# Task prompt:
Go through the records below and show every line with the string "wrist".

# Records for the exercise:
*-*-*

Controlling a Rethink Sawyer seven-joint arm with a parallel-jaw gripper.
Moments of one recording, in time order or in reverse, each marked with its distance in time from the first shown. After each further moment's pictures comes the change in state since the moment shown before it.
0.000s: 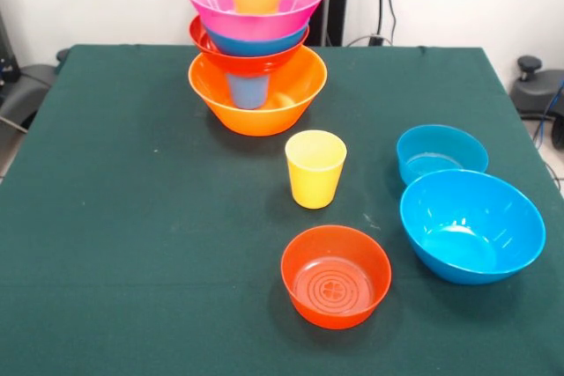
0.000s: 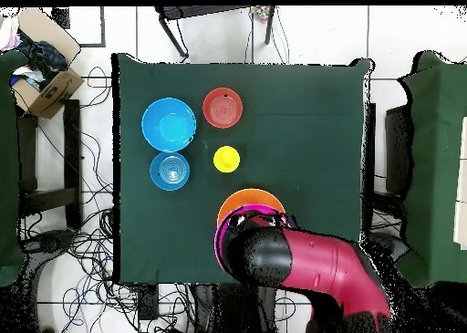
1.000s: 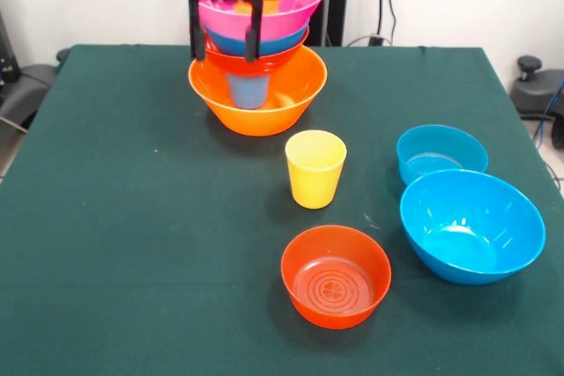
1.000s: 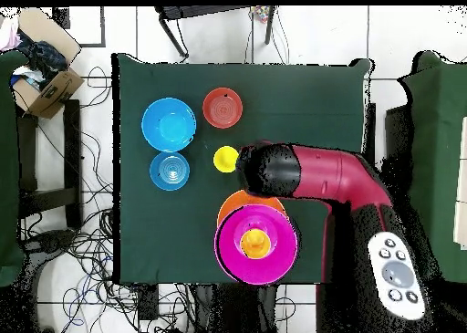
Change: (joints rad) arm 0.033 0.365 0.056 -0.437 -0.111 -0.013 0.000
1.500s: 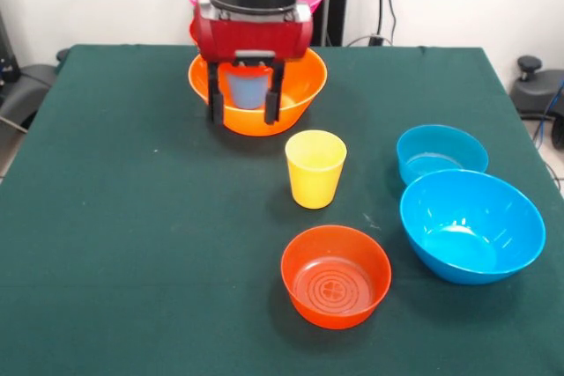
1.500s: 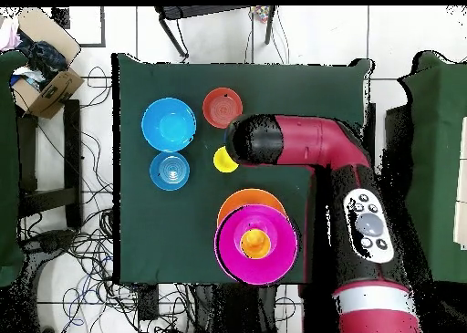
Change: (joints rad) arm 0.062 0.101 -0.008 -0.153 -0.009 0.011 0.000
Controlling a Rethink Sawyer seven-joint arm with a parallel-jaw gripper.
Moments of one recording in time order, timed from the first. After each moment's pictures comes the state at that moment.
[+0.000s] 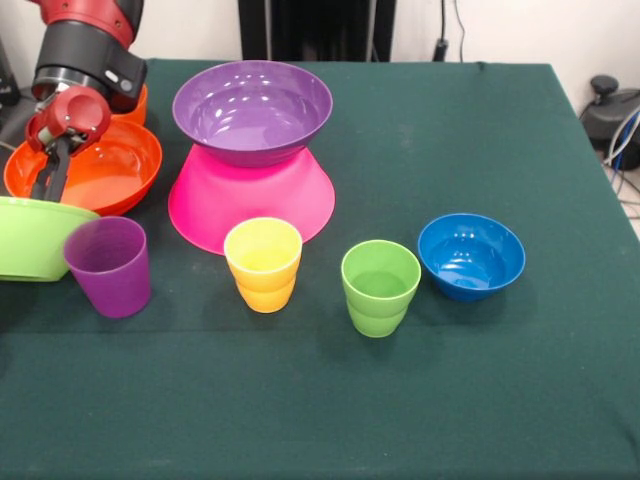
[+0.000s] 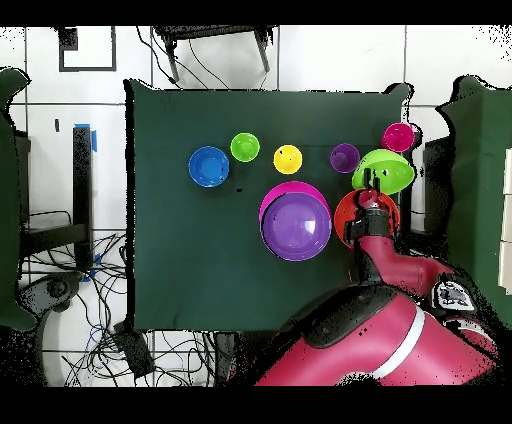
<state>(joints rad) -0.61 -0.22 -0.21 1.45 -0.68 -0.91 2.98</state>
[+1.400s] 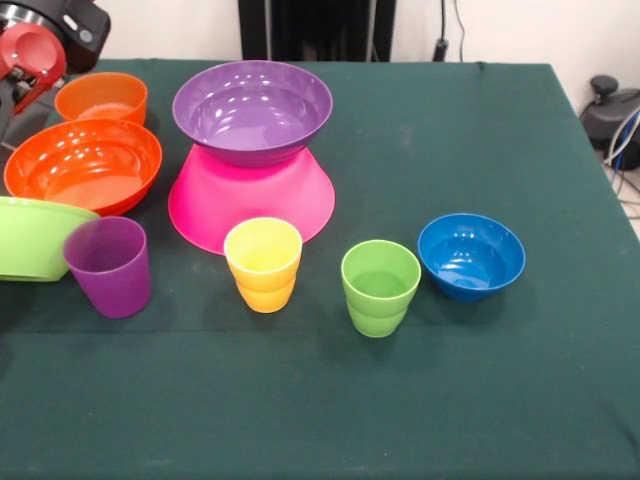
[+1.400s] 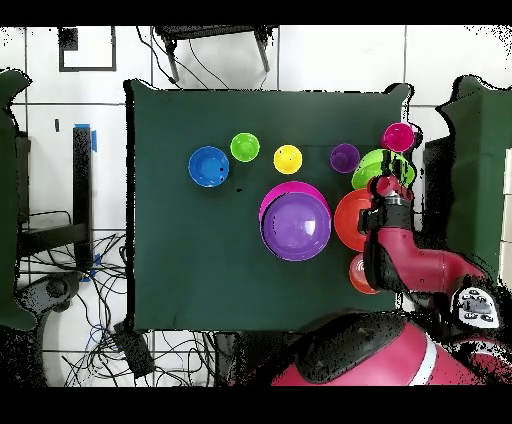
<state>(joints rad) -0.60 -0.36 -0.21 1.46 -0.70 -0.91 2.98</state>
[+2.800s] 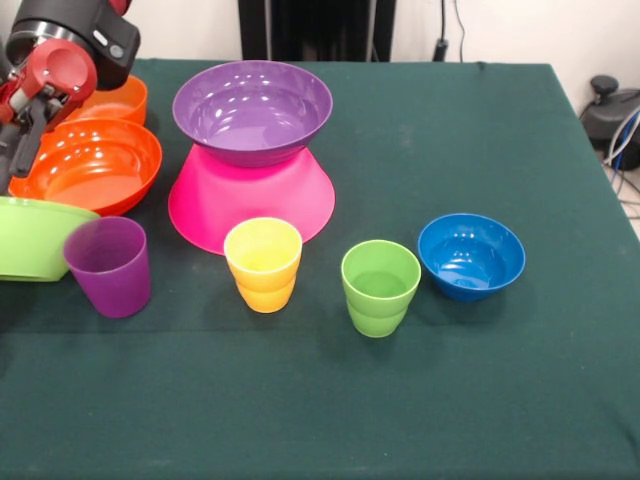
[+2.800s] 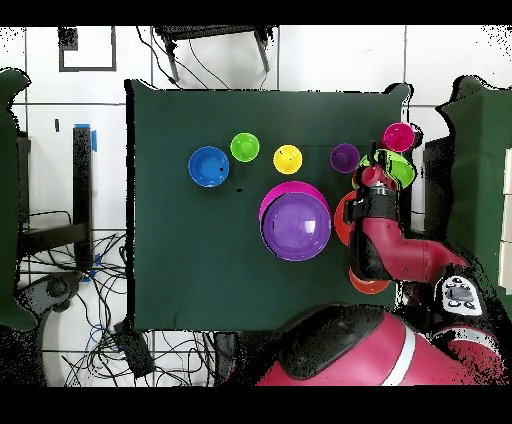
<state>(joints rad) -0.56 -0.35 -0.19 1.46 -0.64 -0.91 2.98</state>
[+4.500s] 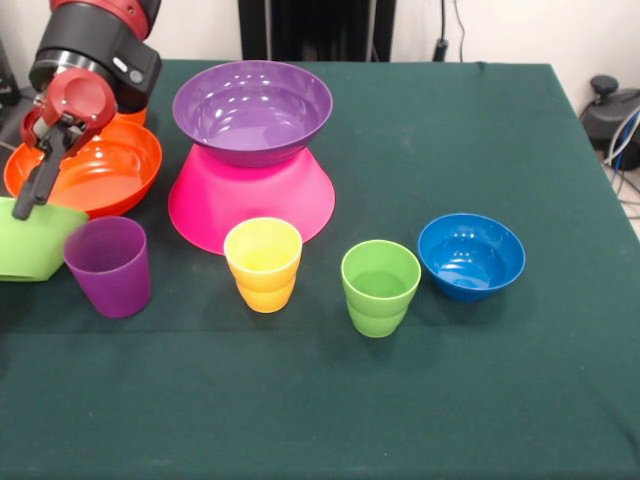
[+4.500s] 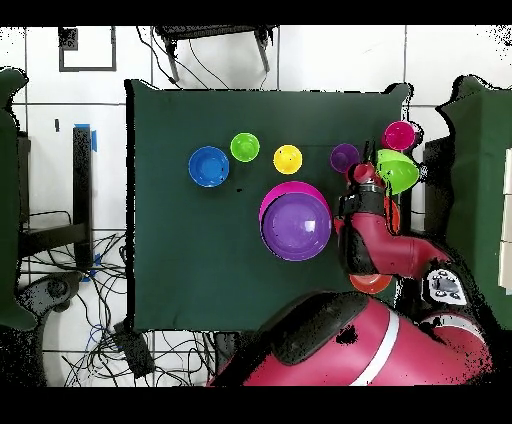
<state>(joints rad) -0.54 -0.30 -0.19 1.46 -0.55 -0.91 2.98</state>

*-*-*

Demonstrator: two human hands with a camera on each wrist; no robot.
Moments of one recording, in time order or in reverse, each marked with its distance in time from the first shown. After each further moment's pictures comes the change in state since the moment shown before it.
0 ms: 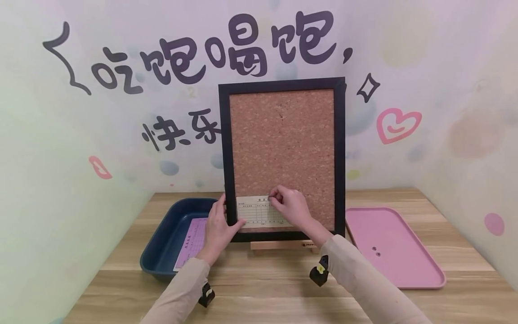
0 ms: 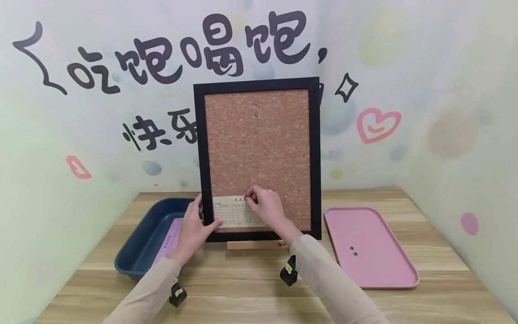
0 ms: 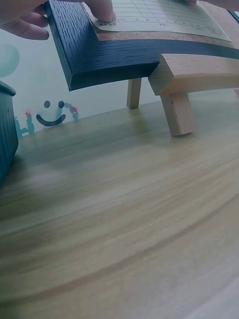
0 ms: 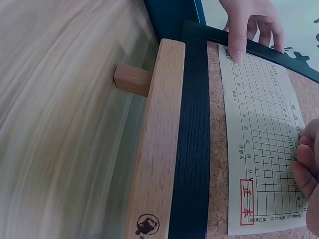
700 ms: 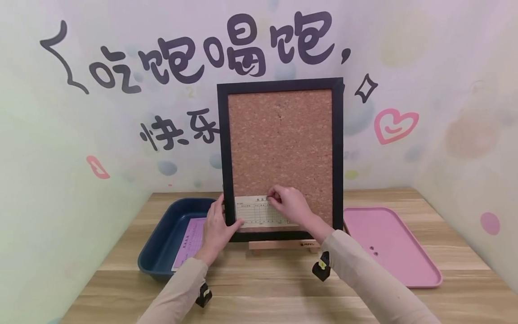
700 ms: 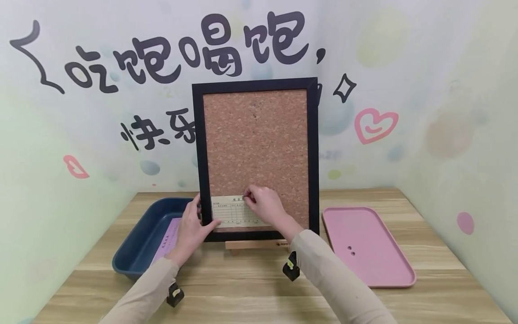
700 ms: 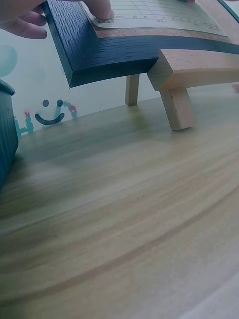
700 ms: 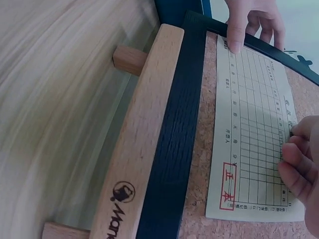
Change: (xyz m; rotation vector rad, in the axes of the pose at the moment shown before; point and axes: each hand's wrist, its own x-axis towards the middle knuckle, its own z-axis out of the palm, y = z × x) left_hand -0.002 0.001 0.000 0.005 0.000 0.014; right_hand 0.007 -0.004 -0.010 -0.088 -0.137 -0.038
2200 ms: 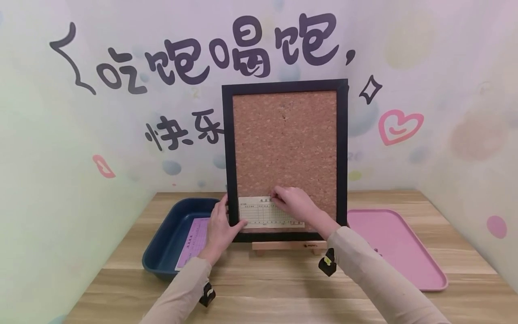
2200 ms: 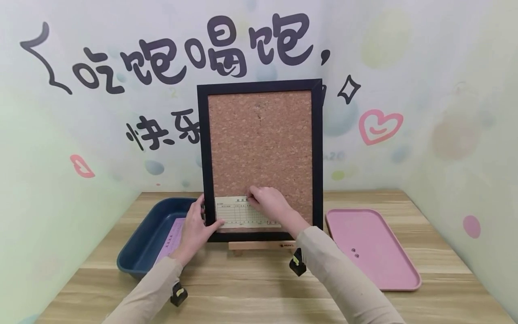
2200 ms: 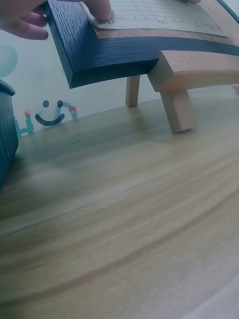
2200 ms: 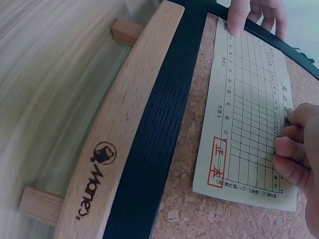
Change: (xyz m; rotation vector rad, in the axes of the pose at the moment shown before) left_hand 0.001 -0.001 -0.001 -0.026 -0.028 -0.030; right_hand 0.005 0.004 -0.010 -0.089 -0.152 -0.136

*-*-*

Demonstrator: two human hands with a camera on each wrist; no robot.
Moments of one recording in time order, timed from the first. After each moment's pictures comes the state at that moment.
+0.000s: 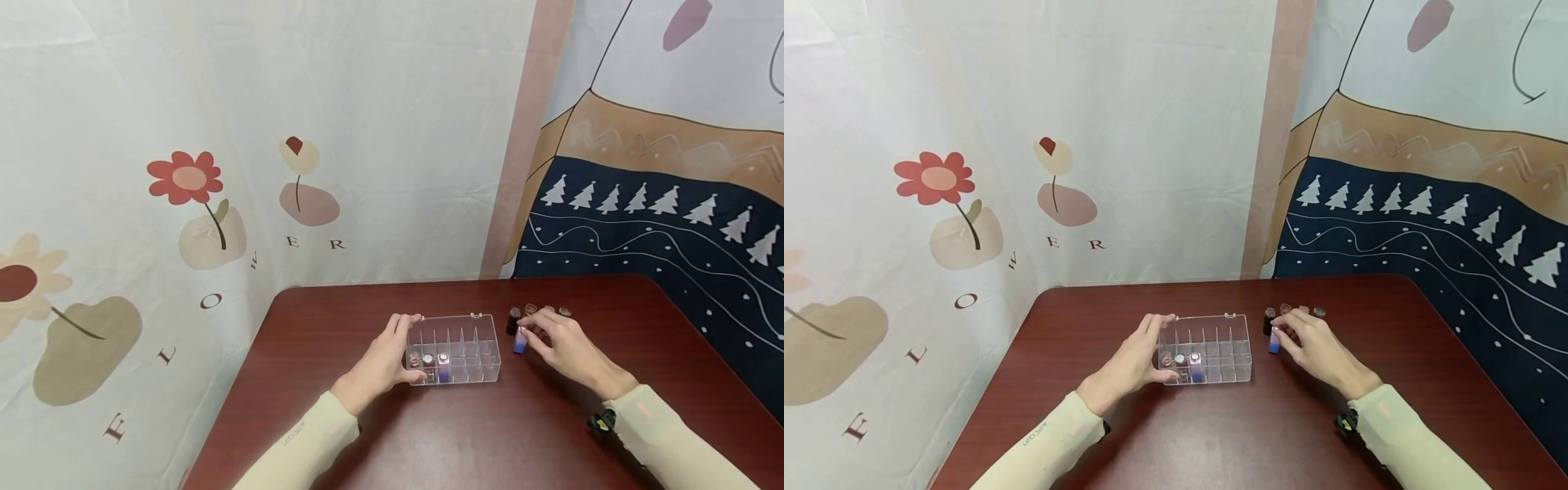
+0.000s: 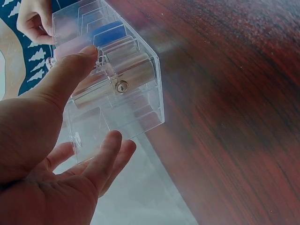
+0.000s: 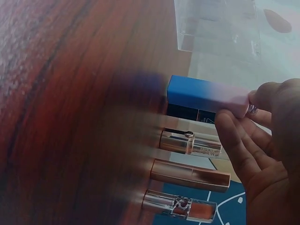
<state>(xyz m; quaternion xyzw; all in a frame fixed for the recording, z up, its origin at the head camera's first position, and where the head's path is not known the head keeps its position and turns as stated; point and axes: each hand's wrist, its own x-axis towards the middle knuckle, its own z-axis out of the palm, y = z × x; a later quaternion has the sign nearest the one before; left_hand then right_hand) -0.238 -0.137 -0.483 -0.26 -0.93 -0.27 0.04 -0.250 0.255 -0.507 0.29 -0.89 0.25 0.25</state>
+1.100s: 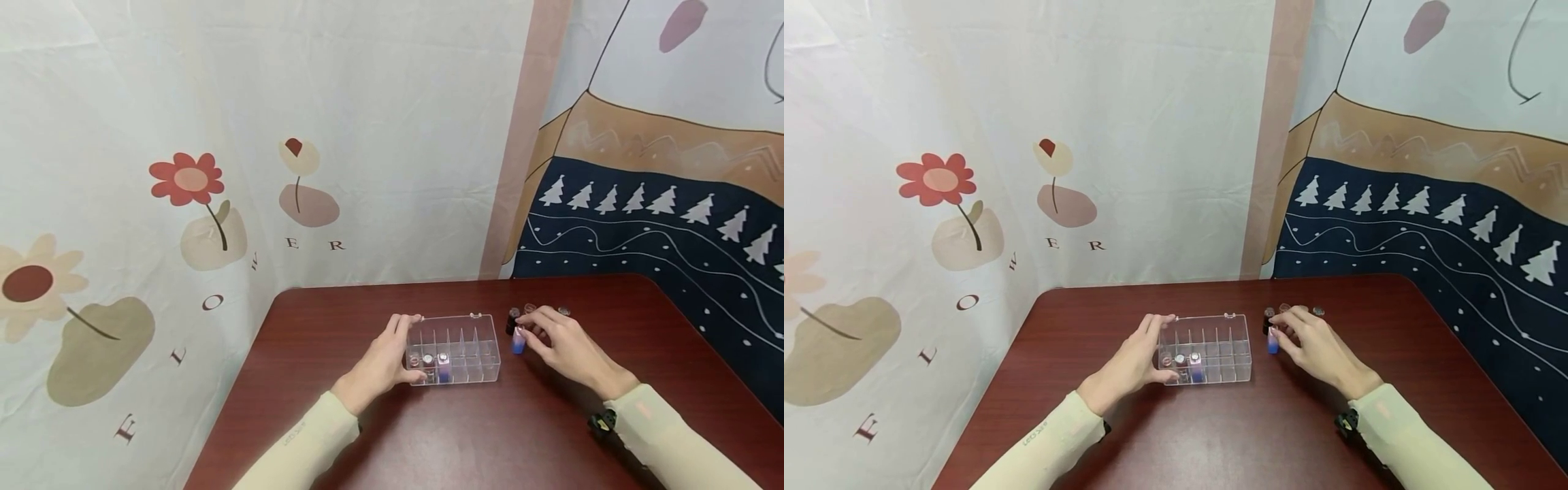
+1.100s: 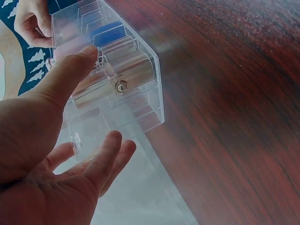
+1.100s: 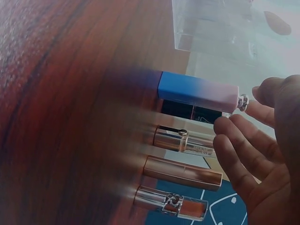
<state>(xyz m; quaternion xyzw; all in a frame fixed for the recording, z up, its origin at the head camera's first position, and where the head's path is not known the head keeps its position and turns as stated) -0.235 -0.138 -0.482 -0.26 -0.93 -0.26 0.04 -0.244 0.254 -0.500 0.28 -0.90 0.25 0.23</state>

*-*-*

# Answer box:
Demonstrator: two human hands with a camera on each wrist; no robot.
Change: (xyz m; rotation vector rad, in the axes of the pose at the moment shown before; point and axes: each hand's wrist, its own x-axis towards the middle knuckle, its own z-axis out of the palm, y = z × x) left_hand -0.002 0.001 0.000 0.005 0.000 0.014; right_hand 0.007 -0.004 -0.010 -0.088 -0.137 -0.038
Demonstrator: two human hands with a camera on each wrist; no robot.
<state>(xyz m; quaternion xyzw; all in a frame fixed for the recording, z up, its origin at the head camera's first position, and where the head's path is not known the head keeps its position and turns as stated; point and axes: each hand's wrist, its own x-axis towards the middle knuckle, its own z-axis out of the palm, y = z × x; a later quaternion has the sign nearest the one before; left_hand then right_hand) -0.238 -0.137 -0.483 -0.26 -0.93 -0.27 0.04 -0.250 0.255 -0.507 0.29 -0.89 0.25 0.25</state>

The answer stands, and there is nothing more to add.